Organized Session » OS-3

[3J4-OS-3b] AutoML(自動機械学習)(2/2)

Thu. Jun 16, 2022 3:30 PM - 5:10 PM Room J (Room J)

オーガナイザ:大西 正輝(産業技術総合研究所)[現地]、日野 英逸(統計数理研究所/理化学研究所)

4:10 PM - 4:30 PM

[3J4-OS-3b-03] Model Reduction Effect of NAS during Finetuning of ViT

〇Xinyu Zhang1, Sora Takashima1, Rio Yokota1 (1. Tokyo Institute of Technology)

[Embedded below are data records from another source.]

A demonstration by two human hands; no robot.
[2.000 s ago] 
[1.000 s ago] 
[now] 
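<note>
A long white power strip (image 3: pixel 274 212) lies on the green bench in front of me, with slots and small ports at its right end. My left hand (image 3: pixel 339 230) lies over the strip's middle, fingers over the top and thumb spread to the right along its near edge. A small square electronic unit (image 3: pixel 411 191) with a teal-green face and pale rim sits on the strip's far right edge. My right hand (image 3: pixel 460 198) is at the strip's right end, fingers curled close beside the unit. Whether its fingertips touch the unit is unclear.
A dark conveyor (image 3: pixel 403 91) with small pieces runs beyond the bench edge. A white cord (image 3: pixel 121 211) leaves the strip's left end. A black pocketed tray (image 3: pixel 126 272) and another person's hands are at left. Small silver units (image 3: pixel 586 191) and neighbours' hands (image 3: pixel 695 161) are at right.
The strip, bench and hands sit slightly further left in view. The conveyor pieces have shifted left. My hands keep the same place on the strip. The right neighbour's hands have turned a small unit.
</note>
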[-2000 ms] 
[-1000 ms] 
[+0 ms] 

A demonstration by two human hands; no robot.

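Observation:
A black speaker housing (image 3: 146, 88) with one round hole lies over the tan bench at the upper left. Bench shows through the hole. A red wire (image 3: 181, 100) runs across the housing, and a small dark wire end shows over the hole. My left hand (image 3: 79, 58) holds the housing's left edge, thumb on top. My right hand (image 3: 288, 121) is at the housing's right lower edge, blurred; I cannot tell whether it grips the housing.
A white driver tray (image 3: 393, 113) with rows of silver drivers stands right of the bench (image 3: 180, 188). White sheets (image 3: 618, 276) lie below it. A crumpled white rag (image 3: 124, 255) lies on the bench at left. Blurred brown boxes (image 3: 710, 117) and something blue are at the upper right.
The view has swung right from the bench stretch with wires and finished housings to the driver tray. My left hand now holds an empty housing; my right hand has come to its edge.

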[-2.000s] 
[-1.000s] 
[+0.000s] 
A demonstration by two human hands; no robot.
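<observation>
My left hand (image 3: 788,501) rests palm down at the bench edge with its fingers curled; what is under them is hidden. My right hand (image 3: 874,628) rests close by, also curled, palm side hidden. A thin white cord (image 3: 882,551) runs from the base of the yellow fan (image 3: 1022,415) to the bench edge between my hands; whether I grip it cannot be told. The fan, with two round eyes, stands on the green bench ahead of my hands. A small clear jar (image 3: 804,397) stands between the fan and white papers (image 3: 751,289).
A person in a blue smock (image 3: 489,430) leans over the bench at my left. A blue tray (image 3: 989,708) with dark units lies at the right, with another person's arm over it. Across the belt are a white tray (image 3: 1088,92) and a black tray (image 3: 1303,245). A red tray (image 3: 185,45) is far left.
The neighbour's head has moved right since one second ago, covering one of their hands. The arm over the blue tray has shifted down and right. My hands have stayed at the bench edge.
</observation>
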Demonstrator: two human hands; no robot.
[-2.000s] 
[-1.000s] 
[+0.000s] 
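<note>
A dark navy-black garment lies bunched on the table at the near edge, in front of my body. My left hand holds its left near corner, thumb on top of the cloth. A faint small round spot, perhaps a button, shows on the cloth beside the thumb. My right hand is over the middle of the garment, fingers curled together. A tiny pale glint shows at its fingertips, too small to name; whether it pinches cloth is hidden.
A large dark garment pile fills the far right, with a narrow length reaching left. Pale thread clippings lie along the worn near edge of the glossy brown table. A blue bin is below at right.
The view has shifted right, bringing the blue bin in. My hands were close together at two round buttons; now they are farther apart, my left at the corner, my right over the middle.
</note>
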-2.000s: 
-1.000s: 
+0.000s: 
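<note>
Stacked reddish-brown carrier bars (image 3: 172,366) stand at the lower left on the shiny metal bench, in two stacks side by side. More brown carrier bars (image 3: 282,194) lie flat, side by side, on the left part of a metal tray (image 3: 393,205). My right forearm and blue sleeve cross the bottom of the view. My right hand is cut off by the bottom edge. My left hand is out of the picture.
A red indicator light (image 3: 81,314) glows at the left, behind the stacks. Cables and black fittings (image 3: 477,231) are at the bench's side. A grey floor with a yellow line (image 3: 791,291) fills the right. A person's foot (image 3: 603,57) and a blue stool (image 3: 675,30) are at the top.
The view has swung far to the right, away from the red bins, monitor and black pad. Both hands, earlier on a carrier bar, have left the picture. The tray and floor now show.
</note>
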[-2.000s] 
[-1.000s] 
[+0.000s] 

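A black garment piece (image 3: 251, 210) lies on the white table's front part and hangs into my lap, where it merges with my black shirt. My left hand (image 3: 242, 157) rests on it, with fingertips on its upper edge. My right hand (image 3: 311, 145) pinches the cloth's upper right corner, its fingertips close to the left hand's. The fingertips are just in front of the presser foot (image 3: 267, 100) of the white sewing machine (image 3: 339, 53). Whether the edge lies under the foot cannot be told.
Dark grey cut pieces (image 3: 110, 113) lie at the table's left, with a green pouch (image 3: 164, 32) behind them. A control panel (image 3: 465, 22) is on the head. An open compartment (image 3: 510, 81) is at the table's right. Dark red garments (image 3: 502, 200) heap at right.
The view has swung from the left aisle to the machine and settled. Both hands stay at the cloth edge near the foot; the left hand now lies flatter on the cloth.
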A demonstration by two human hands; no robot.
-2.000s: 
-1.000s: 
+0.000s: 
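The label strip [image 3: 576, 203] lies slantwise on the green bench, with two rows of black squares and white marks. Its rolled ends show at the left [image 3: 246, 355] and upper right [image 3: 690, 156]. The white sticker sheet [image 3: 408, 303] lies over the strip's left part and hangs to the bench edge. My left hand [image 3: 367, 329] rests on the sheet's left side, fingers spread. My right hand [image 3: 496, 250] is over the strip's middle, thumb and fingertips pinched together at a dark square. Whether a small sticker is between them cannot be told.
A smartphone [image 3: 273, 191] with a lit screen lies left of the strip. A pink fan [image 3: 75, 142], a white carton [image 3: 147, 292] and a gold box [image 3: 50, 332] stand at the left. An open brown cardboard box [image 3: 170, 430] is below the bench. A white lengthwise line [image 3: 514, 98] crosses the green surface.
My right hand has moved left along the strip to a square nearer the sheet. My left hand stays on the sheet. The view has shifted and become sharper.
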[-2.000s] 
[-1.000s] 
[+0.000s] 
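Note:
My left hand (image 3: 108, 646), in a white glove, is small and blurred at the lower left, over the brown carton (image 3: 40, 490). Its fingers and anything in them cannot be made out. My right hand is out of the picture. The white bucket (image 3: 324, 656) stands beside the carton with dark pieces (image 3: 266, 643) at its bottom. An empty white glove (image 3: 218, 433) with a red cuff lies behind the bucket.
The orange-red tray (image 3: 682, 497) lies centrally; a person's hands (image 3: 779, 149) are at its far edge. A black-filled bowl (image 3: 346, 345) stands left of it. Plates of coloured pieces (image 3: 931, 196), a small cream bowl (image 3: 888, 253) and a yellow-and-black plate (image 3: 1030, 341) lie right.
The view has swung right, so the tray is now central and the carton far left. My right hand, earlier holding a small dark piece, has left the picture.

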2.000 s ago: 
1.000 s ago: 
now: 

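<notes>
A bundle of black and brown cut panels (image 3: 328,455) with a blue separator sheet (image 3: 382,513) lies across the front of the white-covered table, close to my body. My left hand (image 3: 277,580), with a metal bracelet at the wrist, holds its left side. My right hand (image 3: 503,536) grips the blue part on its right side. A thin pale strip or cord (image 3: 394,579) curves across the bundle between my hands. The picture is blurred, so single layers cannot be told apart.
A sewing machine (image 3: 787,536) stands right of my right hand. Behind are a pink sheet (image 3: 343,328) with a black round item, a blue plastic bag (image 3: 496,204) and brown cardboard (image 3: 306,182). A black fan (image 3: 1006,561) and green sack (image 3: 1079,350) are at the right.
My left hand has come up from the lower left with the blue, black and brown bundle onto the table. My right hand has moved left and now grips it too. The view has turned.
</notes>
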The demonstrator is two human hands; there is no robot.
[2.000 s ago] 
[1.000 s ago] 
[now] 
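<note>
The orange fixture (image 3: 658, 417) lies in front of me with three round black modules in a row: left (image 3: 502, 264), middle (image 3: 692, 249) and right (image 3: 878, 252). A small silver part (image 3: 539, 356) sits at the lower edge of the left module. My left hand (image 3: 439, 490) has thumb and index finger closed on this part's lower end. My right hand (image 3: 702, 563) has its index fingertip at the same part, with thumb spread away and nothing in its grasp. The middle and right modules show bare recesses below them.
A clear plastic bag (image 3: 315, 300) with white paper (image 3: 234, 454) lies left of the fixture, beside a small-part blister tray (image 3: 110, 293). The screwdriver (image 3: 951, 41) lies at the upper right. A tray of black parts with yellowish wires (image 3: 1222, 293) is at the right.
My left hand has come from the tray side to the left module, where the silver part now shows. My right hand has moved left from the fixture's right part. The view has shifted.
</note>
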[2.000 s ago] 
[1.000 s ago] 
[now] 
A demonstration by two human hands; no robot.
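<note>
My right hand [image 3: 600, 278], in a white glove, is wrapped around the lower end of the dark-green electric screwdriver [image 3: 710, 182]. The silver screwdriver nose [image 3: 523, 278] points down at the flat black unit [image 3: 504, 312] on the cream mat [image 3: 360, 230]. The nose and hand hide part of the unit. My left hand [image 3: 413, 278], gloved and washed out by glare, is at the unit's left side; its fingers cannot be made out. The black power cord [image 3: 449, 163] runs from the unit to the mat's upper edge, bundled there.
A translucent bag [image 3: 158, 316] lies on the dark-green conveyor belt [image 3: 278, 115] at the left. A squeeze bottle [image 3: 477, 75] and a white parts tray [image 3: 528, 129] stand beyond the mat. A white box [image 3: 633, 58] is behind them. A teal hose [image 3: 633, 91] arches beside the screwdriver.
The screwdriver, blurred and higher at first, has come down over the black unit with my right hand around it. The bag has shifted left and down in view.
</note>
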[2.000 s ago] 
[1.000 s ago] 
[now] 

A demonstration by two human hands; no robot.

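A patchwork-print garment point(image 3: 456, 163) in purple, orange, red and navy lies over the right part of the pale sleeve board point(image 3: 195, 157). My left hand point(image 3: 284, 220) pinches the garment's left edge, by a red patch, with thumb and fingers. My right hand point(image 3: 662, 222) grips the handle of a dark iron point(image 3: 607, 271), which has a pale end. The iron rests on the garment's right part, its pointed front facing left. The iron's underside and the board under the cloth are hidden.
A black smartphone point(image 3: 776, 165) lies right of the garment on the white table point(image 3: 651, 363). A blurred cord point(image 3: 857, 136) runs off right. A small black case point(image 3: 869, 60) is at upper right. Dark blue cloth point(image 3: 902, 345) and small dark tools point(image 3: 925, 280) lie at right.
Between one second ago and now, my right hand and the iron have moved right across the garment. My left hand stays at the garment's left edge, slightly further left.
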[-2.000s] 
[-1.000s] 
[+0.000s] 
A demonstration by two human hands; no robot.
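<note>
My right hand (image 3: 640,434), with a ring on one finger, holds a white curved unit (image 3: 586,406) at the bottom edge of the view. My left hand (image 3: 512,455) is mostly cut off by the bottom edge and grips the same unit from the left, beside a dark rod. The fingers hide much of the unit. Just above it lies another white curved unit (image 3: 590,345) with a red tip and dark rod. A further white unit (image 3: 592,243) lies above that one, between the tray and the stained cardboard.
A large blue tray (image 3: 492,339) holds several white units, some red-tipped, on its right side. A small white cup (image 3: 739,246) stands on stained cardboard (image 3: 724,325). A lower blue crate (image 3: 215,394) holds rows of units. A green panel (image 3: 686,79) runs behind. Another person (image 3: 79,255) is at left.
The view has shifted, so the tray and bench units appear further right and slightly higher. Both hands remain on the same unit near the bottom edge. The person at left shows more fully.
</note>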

Keywords:Vision Transformer, Finetuning, Neural Architecture Search

In image recognition, Vision Transformers (ViT) have achieved the State-of-the-Art in image classification on ImageNet. However, the models are becoming so large that they cannot even fit on a single GPU, which limits their usefulness during the inference. In order to reduce the size of such large vision transformer models, we utilize the AutoFormer proposed by Chen et al. In the original work on AutoFormer, the supernet is trained from scratch. In this work, we proposed a method that trains the supernet of AutoFormer from a pre-trained vision transformer, which is followed by an architecture search during fine-tuning. We find that for the same number of parameters, the classification accuracy is superior to the models trained from scratch.